• **Requirement**
If a line of the entries below includes the word "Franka", it counts; state the total and nothing further.

• **Data to use**
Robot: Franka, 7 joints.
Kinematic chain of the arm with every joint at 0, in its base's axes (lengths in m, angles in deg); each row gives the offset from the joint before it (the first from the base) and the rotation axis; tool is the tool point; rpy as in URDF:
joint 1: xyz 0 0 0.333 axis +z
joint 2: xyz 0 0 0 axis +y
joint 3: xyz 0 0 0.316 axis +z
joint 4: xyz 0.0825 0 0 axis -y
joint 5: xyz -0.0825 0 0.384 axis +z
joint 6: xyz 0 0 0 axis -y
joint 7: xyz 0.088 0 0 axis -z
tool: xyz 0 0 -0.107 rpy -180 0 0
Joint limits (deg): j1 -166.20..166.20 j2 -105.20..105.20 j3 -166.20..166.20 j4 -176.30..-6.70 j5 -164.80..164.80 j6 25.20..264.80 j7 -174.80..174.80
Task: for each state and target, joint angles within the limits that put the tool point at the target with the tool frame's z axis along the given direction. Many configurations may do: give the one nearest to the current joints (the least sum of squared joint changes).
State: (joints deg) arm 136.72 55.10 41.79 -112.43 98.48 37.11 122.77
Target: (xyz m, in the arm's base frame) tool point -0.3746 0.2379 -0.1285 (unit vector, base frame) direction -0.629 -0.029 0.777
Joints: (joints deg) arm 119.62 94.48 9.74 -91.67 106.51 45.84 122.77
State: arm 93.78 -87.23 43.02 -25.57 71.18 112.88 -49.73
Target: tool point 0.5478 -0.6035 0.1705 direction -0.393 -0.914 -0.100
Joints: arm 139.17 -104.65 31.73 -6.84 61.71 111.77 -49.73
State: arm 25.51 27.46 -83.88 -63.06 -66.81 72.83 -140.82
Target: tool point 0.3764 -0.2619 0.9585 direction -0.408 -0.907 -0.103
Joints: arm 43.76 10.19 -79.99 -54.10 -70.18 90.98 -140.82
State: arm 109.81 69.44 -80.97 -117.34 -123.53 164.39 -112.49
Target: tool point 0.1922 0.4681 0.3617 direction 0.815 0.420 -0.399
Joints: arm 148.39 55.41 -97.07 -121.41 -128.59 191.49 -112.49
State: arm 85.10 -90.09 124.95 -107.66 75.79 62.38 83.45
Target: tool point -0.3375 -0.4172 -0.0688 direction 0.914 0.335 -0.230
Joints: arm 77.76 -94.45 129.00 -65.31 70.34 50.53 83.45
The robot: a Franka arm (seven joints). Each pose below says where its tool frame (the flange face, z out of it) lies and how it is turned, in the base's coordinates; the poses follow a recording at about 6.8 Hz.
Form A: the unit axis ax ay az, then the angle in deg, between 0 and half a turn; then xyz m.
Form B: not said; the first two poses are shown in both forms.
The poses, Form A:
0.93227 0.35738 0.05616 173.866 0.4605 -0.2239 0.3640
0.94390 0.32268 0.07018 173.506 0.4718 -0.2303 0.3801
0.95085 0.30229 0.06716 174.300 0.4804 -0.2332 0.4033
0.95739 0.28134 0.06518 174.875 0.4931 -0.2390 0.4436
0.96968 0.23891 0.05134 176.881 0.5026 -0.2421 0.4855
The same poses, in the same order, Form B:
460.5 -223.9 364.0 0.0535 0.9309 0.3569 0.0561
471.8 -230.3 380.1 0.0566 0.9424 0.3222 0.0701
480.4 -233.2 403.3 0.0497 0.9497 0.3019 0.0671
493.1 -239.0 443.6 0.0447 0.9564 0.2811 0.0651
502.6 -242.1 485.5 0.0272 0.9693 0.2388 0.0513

• **Written solution**
2